Before we write this script, let’s think about what will be involved.
1 - We’ll need to provide a list of input fastq files to work on 2 - We’ll need to specify different output files 3 - Some parameters will be constant, whilst others will change for every file
In following excerpts, we’ll (hopefully) give you all the clues you need to complete this script, particularly when you look at the actual command we gave to AdapterRemoval above.
How do we find our files?
Copy the following into a new file in your bash folder by entering the command nano bash/removeAdapters.sh
(make sure you’re in the main project directory first by entering cd ~/agingRnaSeq
)
#!/bin/bash
# Setup our input directory, then look for the files we need
INDIR=~/agingRnaSeq/0_rawData/fastq
INFILES=$(ls ${INDIR}/*fq.gz)
# Check that we have found the correct files
for f in ${INFILES}
do
echo "Found ${f}"
done
Exit nano
and save by entering Ctrl+x
answering y
when asked if you’d like to save changes.
Let’s run the script using bash bash/removeAdapters.sh
Did you see the files you expected returned?
Try changing the second to last line to be the following
echo "Found $(basename ${f})"
What was the difference?
Now that we’ve figured how to find our input files and remove the input directory from their names, let’s see if we can create new names for output files. Change your script to be the following.
#!/bin/bash
# Setup our input directory, then look for the files we need
INDIR=~/agingRnaSeq/0_rawData/fastq
INFILES=$(ls ${INDIR}/*fq.gz)
# Define our output parent directory
OUTDIR=~/agingRnaSeq/1_trimmedData
# Check our output directory exists
if [ ! -d "$OUTDIR" ]; then
# If the directory doesn't exist, exit with a message and an error
echo "$OUTDIR does not exist"
exit 1
fi
# Check that we have found the correct files
for f in ${INFILES}
do
echo "Found ${f}"
OUTFILE=${OUTDIR}/fastq/$(basename ${f})
echo "Trimmed reads will be written to ${OUTFILE}"
done
Now you’ve seen how specify the output file, by using the input file we’re nearly there. What else do you think we need to specify?
Add the following lines to your script on a new blank line immediately before our final done
command.
If you’re having trouble with any of this please call a tutor over too!
DISCARDED=${OUTDIR}/fastq/$(basename ${f%.fq.gz}.discarded.gz)
echo "Discarded reads will be written to ${DISCARDED}"
Note that in the above we used the %
sign like a pair of scissors that snipped off the suffix fq.gz
, and we then replaced it with the new suffix discarded.gz
.
Clearly, the next file we need to specify will by our log or settings file.
SETTINGS=${OUTDIR}/log/$(basename ${f%.fq.gz}.settings)

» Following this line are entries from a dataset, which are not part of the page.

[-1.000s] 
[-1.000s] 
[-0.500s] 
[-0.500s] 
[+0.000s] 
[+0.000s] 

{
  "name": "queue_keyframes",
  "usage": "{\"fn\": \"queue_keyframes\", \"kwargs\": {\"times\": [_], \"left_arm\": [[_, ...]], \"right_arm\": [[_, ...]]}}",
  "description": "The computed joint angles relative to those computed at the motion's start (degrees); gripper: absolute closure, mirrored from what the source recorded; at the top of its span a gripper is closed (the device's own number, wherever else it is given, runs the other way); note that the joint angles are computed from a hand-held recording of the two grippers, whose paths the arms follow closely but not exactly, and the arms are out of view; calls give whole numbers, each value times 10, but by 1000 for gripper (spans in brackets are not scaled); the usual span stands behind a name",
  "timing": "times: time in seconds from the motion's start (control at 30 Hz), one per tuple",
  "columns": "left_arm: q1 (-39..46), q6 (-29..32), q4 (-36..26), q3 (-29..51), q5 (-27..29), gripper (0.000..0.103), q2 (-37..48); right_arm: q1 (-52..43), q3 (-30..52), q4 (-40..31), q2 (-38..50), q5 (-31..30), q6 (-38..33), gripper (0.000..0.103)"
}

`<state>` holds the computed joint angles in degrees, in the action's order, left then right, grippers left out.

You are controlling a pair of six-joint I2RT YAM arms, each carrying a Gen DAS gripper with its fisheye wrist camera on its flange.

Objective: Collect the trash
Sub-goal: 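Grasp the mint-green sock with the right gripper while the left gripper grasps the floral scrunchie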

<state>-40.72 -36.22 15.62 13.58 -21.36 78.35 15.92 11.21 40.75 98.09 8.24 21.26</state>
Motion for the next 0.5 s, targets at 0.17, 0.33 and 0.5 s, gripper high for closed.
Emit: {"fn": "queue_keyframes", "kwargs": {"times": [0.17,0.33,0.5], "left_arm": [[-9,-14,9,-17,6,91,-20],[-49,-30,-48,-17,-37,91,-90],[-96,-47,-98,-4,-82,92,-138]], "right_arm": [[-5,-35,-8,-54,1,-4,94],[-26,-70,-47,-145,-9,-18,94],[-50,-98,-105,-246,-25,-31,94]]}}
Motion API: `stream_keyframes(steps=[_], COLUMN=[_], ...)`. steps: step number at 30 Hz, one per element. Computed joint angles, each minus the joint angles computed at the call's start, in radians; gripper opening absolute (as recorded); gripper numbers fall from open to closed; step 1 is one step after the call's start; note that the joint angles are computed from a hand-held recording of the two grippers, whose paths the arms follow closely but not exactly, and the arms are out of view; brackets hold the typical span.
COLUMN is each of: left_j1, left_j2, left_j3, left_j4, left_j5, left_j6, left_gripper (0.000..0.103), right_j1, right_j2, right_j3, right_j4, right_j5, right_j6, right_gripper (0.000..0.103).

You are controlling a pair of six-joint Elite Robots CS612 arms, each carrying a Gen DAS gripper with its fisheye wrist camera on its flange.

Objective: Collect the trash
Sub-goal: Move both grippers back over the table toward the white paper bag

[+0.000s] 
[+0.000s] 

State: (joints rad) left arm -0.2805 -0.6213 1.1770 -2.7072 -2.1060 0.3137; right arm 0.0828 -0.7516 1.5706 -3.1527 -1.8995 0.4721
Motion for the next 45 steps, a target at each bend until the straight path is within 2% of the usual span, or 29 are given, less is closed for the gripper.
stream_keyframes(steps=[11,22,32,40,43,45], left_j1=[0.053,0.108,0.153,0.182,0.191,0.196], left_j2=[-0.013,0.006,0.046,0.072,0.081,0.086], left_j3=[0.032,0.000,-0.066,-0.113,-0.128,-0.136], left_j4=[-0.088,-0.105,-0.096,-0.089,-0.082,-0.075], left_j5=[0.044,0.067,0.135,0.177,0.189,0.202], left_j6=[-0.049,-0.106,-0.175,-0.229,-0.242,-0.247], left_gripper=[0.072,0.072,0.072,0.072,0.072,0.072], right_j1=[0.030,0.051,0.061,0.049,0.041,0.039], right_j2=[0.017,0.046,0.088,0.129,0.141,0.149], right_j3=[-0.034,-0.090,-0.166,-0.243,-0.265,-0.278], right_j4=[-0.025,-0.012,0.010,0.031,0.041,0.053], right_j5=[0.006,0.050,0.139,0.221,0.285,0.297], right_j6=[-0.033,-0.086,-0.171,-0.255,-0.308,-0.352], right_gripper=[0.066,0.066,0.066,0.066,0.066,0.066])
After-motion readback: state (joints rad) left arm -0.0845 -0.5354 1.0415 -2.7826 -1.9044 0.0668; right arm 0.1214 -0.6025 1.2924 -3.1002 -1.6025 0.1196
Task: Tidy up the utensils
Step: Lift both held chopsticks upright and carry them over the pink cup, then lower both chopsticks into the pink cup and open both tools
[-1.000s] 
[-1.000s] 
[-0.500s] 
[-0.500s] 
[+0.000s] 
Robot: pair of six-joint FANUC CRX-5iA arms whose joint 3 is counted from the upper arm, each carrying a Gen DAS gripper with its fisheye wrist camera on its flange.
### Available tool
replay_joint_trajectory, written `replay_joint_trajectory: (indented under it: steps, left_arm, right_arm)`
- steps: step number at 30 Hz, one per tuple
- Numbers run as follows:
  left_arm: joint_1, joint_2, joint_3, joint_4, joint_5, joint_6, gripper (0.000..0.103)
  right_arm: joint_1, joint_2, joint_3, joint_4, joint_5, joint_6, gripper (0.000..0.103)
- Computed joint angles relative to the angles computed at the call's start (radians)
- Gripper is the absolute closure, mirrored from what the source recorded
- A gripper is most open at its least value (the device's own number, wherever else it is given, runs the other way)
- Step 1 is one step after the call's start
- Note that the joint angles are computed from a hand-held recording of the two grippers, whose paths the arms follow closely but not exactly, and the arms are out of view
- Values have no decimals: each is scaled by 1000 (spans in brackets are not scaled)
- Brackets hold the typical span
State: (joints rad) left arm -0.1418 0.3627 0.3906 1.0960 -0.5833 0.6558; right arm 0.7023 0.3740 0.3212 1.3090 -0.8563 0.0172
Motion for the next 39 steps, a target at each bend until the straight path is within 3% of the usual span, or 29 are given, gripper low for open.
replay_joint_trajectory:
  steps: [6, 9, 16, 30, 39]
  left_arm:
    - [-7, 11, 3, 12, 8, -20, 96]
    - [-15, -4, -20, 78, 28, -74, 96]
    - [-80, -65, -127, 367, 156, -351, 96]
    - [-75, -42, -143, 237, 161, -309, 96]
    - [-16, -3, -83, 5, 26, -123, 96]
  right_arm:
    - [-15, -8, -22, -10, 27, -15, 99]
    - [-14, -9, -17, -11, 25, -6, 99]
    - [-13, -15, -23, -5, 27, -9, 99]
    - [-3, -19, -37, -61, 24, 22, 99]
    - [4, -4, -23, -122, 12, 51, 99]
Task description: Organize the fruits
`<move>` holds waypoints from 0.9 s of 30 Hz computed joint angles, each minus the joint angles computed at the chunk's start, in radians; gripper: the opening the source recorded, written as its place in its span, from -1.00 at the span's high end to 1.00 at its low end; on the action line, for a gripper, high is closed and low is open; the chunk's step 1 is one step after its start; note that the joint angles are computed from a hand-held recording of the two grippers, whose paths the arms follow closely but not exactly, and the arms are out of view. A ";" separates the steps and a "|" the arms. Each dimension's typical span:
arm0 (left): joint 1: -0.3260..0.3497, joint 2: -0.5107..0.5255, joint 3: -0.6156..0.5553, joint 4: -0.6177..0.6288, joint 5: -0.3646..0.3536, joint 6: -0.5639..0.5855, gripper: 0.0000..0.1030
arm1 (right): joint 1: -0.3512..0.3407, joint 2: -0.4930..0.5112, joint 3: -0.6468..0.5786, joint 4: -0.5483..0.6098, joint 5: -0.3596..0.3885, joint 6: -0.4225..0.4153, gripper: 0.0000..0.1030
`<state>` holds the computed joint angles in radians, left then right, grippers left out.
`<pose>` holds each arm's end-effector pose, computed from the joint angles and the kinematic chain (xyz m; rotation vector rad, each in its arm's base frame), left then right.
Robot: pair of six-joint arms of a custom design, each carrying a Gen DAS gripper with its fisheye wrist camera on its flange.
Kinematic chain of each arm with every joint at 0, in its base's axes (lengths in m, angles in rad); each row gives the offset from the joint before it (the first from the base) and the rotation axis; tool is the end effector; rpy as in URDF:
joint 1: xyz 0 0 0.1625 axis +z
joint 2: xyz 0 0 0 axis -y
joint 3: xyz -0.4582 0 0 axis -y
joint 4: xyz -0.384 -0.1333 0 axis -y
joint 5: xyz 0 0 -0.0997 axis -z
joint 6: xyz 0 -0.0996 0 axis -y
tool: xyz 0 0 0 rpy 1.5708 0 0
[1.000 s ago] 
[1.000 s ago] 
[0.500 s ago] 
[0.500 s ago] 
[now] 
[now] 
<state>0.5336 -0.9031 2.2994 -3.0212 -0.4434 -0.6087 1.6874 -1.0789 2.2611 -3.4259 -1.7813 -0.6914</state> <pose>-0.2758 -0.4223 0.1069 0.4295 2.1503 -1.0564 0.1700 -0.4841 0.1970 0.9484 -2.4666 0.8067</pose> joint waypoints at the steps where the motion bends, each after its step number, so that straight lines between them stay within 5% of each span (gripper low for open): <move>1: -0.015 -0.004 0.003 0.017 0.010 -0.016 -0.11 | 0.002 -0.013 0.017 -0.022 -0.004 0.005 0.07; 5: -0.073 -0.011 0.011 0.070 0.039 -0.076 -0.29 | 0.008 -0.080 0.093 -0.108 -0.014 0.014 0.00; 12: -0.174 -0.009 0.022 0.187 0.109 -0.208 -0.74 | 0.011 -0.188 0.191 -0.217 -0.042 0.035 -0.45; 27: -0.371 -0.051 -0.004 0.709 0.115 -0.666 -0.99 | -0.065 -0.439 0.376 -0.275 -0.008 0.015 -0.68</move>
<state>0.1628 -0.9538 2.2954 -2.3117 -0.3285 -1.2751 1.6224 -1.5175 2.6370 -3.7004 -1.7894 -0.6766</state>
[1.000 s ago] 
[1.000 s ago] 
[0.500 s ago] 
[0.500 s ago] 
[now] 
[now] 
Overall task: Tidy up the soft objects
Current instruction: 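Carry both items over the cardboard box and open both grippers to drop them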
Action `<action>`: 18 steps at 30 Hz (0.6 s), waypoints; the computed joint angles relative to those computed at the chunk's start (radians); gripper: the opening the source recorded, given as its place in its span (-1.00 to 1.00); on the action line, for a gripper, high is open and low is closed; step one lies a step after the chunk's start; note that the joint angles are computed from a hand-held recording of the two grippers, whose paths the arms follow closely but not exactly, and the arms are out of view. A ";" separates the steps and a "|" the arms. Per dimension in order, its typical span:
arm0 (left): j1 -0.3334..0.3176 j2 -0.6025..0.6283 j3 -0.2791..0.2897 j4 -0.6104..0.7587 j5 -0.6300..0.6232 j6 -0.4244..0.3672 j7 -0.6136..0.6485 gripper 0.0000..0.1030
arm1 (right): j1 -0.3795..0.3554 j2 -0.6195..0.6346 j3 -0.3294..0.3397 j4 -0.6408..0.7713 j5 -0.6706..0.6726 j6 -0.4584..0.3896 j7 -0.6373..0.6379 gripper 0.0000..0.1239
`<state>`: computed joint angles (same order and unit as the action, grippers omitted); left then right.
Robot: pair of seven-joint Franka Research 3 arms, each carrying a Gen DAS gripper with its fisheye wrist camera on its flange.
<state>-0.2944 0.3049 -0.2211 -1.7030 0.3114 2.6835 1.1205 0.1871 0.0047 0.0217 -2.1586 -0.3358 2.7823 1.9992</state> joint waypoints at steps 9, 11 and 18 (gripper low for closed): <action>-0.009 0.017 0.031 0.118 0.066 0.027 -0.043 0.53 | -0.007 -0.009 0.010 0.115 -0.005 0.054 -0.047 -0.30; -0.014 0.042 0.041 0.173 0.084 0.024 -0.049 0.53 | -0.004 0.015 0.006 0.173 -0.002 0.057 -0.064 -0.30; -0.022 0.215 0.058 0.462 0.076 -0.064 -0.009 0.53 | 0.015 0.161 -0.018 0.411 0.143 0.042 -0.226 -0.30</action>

echo "AdapterRemoval settings file will be written to ${SETTINGS}"
Now we have all the information we need to run AdapterRemoval
on every input file!
We’ll leave it up to you to write the complete script, but please call for help when you need it.
Can you think of anything important we skipped over in the above?
The complete script should run in about 10 minutes.
Now that we’ve run AdapterRemoval
on our complete set of files, we’ll need to check what impact it’s had on our libraries.
An intelligent approach would have been to include a call to FastQC
as the final step in the above script.
If you think you’re ahead, add the following line to your script and run it all again.
Otherwise, just run this command interactively
fastqc -t 2 -o 1_trimmedData/FastQC/ 1_trimmedData/fastq/*fq.gz
Once this completes, use RStudio to manually inspect a report, then use the function writeHtmlReport
from the R package ngsReports
to write the default summary across all files.
You can also use the ShinyApp fastqcShiny
to inspect these interactively if you’d like.
By comparing this new report to the original report, are you happy with the improvements to the data?